Cómo planificar tu carrera profesional

Si hay una verdad en la vida, es que no se puede trazar un mapa de todo. No importa cuán cuidadosamente planee, se encontrará en algunos rodeos. Esto es especialmente cierto cuando se trata de su viaje profesional. Con tantas cosas inexplicables -y, muchas veces, sin querer-, puede ser tentador tirar la hoja de ruta y simplemente ir adonde el viento te lleve.

No se puede negar que el empleo tradicional se ha transformado en algo a corto plazo, a tiempo parcial, específico de un trabajo, en otras palabras, dinámico. Sin embargo, esta evolución económica puede coexistir con un método de la “vieja escuela” para forjar decisiones de carrera profesional. Simplemente requiere una mentalidad diferente y más adaptable.

El trabajo en pleno siglo XXI

La noción de crear un mapa de carrera originalmente significaba determinar cómo navegar artísticamente la escala corporativa. En otras palabras, era un tiro recto con muy pocas desviaciones: trabajaba en el departamento X el tiempo suficiente, se convertía en supervisor del departamento X, avanzaba al departamento Y y así hasta que usted se retiraba.

El mapa de hoy es menos lineal. Está lleno de vueltas y giros a medida que las personas navegan por las oportunidades y desarrollan capacidades que llevan a sus próximos roles, incluso si no están dentro de la misma empresa.

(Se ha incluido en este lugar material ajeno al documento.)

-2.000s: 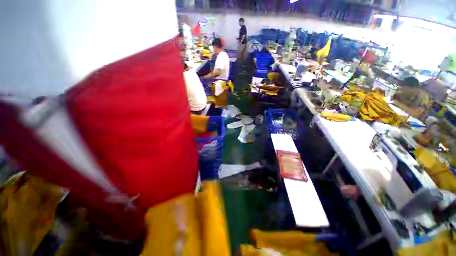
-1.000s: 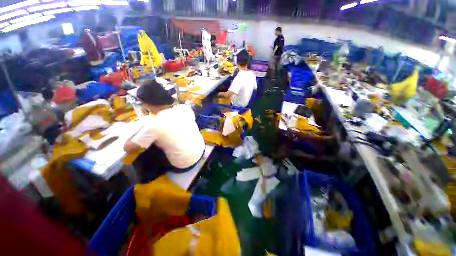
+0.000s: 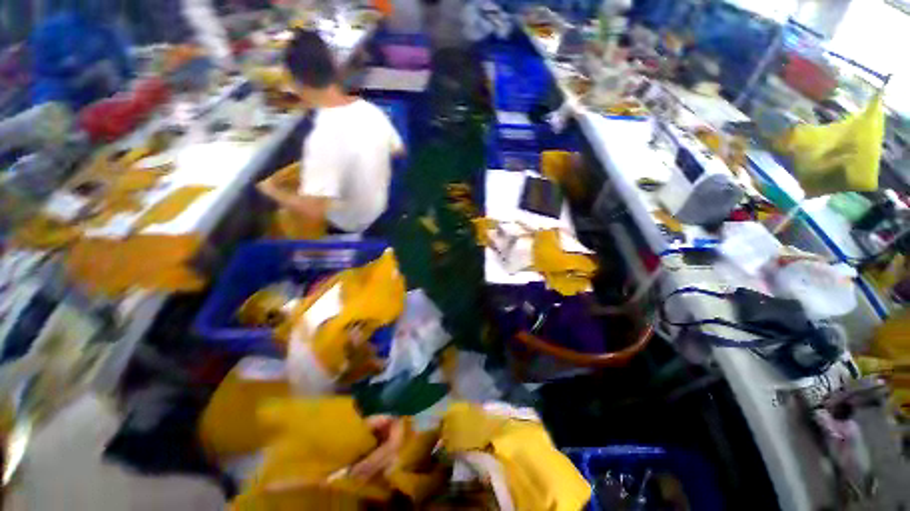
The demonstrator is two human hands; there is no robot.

Esto significa que tienen la responsabilidad primordial de contar con las habilidades necesarias para avanzar. Esencialmente, nos hemos convertido en una nación (y quizás en un mundo) de individualistas. Somos soñadores, pero con el entendimiento de que esos sueños nunca llegarán a realizarse si no somos flexibles y no pensamos en el viaje.

El mal trago de la imprevisibilidad

No tenía ni idea de lo difícil que sería. Aceptar y reconocer que se aferran firmemente a las responsabilidades que disfrutan es una cosa; hacer algo al respecto es otra muy distinta. Para mí, dar la última palabra para los clientes, programas e iniciativas que había construido y amado fue casi desgarrador. Pero sabía que el crecimiento se vería obstaculizado si no compartía las mejores cosas con mis líderes más confiables.

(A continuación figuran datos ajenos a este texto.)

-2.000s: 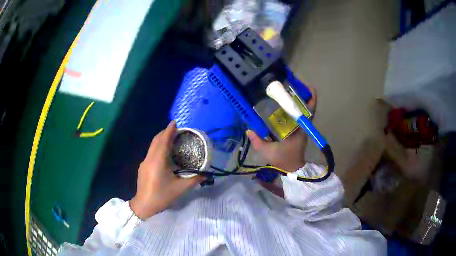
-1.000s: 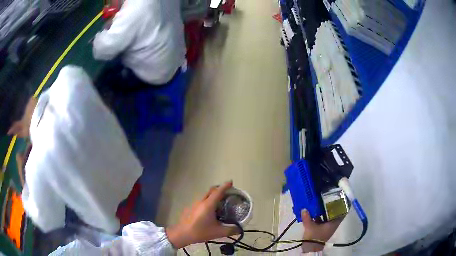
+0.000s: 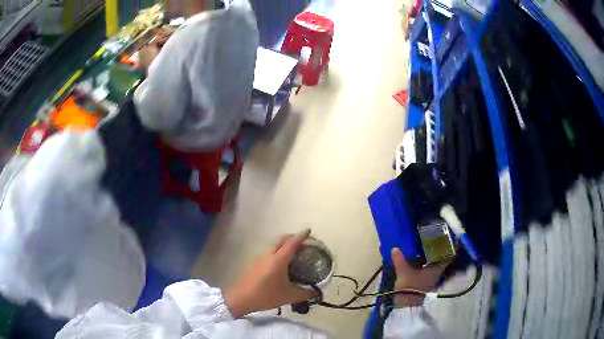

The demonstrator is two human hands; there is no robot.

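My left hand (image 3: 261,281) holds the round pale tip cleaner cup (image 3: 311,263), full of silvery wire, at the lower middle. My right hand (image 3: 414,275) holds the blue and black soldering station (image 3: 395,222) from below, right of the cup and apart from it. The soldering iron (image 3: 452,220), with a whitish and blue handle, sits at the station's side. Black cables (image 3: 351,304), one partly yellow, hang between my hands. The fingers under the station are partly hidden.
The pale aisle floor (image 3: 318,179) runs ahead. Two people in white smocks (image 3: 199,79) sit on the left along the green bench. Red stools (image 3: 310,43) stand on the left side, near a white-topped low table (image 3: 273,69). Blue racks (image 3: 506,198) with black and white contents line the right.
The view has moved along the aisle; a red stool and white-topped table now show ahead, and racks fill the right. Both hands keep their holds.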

Una vez que hice esto, me di cuenta de cómo eran capaces de mejorar lo que yo había comenzado a través de sus nuevas perspectivas y enfoque. Además, había otras cosas en las que necesitaba centrarme para seguir adelante. No es de extrañar que vi mi propio crecimiento profesional despegar cuando asumí nuevos retos. Si no me hubiera liberado de esas corbatas, estaría atascado, el equivalente humano de aterrizar en una zanja con una llanta pinchada y sin repuesto a la vista.